▶ _Task prompt_
Beginning with the first line below, retype exactly each line through the one containing "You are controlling". Leave out all pictures.

------ Supplied information ------

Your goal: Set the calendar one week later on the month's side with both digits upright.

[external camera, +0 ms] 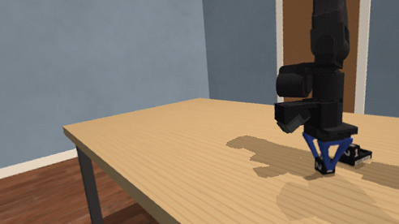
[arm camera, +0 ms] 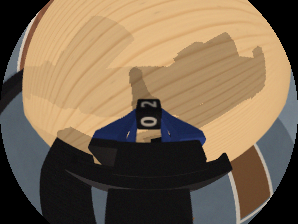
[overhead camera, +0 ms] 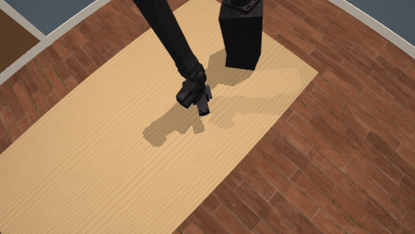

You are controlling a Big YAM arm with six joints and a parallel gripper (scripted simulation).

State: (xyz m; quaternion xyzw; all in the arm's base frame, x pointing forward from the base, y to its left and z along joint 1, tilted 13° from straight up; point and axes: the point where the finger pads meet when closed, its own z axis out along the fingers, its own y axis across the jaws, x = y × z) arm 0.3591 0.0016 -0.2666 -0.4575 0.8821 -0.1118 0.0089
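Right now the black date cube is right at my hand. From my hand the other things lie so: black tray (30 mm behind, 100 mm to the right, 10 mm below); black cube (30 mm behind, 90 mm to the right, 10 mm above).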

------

▶ _Exercise answer_
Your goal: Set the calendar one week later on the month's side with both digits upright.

[external camera, +0 ms] 
[arm camera, +0 ms] 
[overhead camera, +0 ms] 

You are controlling a Big YAM arm with six joints and a parallel gripper (scripted simulation).

The output requires no further additions.